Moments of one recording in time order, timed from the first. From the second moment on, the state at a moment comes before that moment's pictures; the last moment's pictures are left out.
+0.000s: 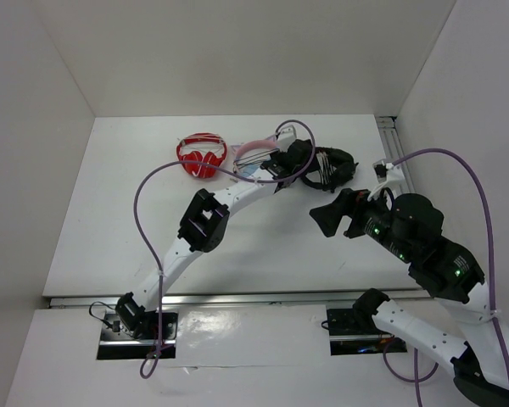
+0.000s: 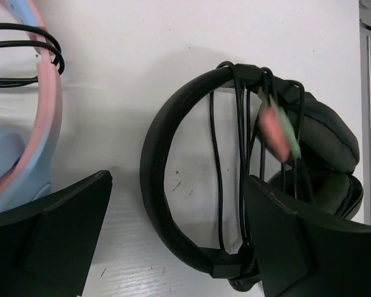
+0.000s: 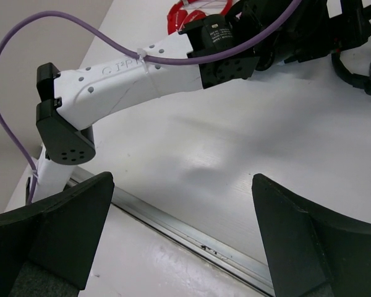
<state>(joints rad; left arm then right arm) -0.77 2.65 2.38 -0.30 -0.39 -0.88 0.66 0.66 1.17 -0.81 0.08 0.51</state>
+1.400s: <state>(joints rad) -1.10 0.62 1.28 -1.30 -0.73 -0.80 0.66 0.70 1.37 -1.14 0.30 0.43</state>
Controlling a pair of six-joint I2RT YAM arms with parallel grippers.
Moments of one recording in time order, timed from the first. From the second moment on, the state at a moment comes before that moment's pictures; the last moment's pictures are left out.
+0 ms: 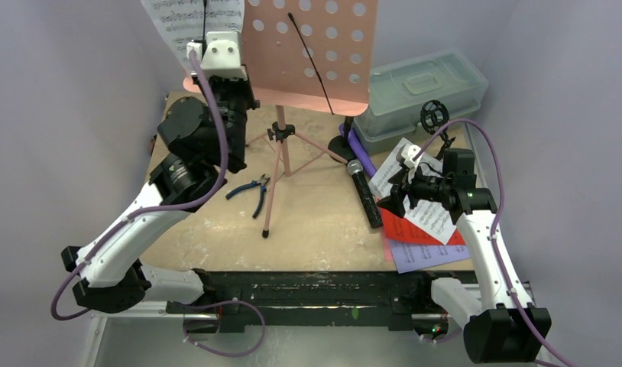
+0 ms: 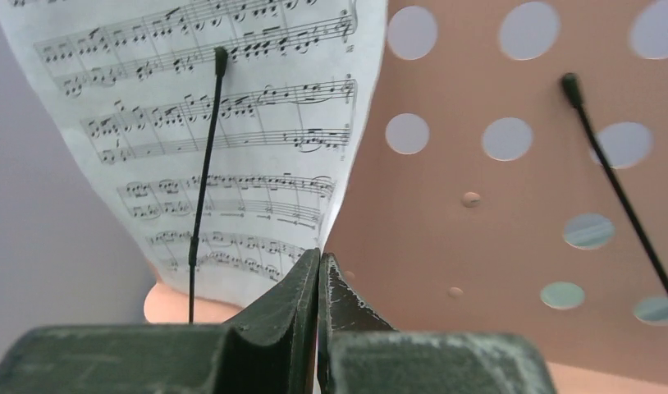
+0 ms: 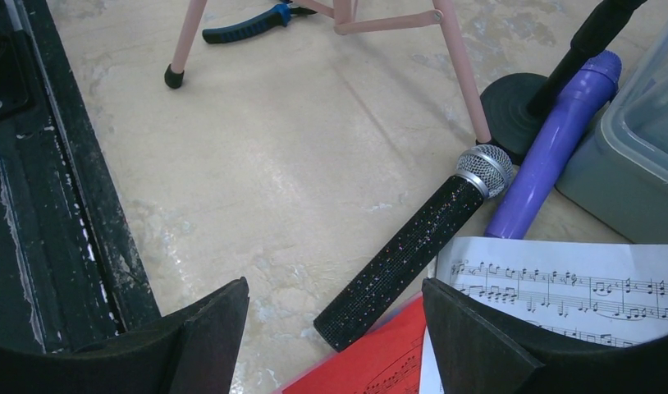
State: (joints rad) left arm -0.96 1.31 1.77 -0.05 -1.03 0.33; right arm 0.01 0.97 0.87 -0.69 -0.88 -0.61
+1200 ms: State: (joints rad) left arm -0.95 0.86 1.26 -0.36 -0.10 -0.21; right arm 0.01 1.03 0.91 -0.81 -1.02 -0.71
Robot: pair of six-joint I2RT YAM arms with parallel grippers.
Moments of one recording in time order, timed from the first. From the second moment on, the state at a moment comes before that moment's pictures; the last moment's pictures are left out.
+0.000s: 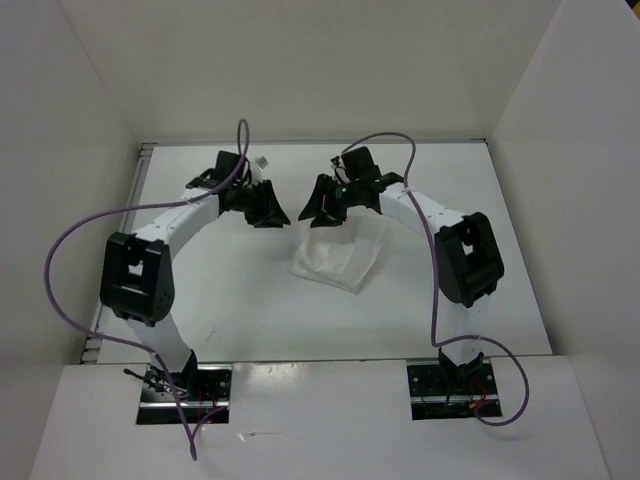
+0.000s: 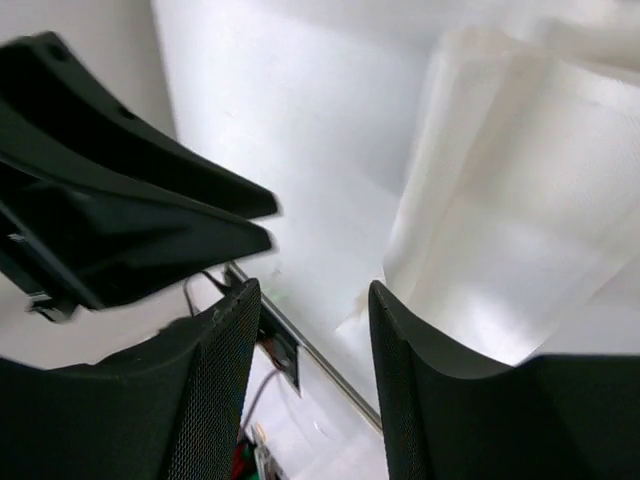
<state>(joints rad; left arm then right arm) -0.26 1.77 1.32 -0.50 0.56 -0.53 0.49 1.93 1.50 -0.38 -0.58 0.77</state>
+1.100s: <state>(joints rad) -0.34 2.09 1.25 -0.43 0.90 -0.46 0.30 1.51 1.24 -0.49 -0.36 0.72</state>
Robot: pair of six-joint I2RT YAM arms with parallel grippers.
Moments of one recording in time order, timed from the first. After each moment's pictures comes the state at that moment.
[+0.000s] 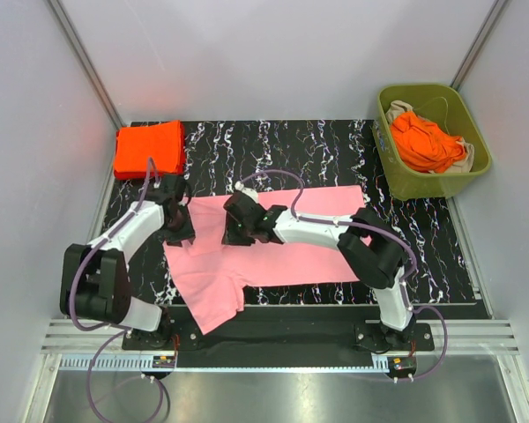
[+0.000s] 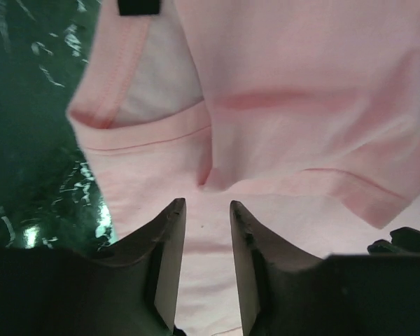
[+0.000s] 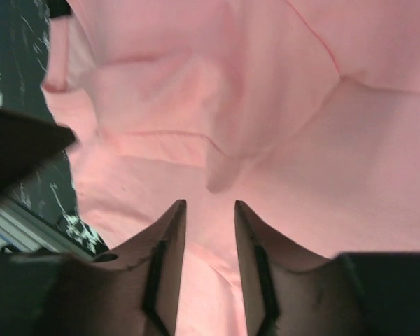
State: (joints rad) left arm -0.16 1.44 0.91 -0.77 -0.06 -0.47; right arm 0.99 2.03 1.44 -0.24 0.05 0.92
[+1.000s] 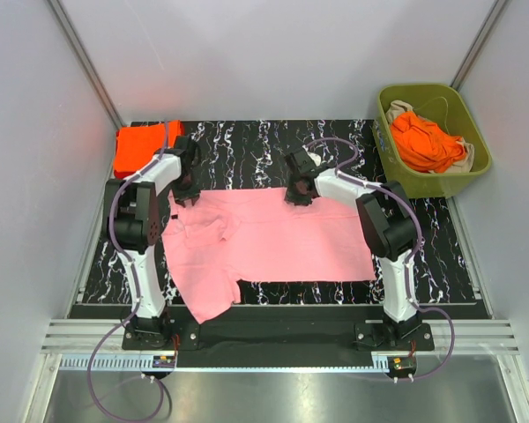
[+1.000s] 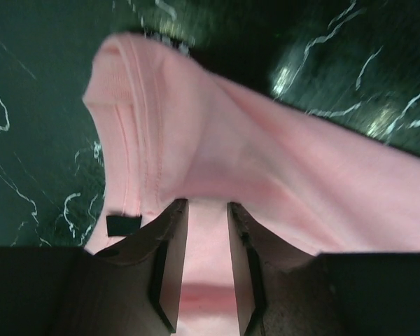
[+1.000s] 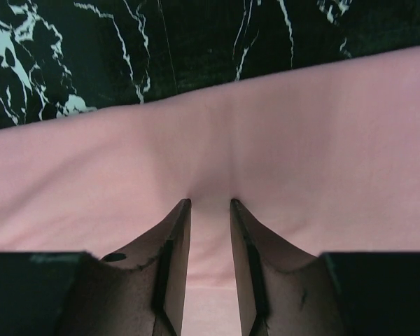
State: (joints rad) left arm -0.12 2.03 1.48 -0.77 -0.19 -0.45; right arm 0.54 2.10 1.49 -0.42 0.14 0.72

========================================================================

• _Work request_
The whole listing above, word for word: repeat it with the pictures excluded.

• _Expected answer_
Moments of one recording in time order, timed from the first. From the second moment on, the state at a moment comes before that moment's pictures; the last moment's pictures are left out.
+0.000s: 
+0.000s: 
+0.000s: 
<state>(joints rad; left arm then right arm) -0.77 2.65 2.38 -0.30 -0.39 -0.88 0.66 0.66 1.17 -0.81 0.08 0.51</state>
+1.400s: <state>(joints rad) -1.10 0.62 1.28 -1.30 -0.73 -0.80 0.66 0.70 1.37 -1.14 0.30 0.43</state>
Controlling a pair of six-joint I2RT YAM arms with parallel grippers.
Moments of one recording in time order, timed from the first. From the second moment on, the state at a moment comes before that moment's pictures; the last moment's pictures are left out.
+0 ms: 
+0 ms: 
+0 ms: 
State: (joints rad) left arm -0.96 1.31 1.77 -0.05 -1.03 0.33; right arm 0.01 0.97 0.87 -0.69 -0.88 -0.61
+1200 ms: State: (joints rad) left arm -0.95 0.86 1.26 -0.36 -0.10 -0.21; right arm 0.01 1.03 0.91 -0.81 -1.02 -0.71
Robot: pair of six-joint I2RT YAM arms with parallel grippers.
Moments of one recording in time order, timed from the first. From the second moment on, the state at a moment comes before that moment's pictures; the last moment's pictures are left out.
+0.000s: 
+0.000s: 
<state>(joints rad; left arm then right arm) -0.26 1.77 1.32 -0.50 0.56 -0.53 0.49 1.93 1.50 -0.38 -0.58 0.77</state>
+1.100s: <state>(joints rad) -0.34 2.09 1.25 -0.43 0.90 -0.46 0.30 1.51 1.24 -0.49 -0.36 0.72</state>
Robot: pair of six-joint I2RT YAM arms with parallel grippers.
Moments of one recording in time order, timed from the first. After each moment's pictures comes the state at that moment.
[+0.000s] 
[+0.000s] 
[+0.000s] 
State: (joints rad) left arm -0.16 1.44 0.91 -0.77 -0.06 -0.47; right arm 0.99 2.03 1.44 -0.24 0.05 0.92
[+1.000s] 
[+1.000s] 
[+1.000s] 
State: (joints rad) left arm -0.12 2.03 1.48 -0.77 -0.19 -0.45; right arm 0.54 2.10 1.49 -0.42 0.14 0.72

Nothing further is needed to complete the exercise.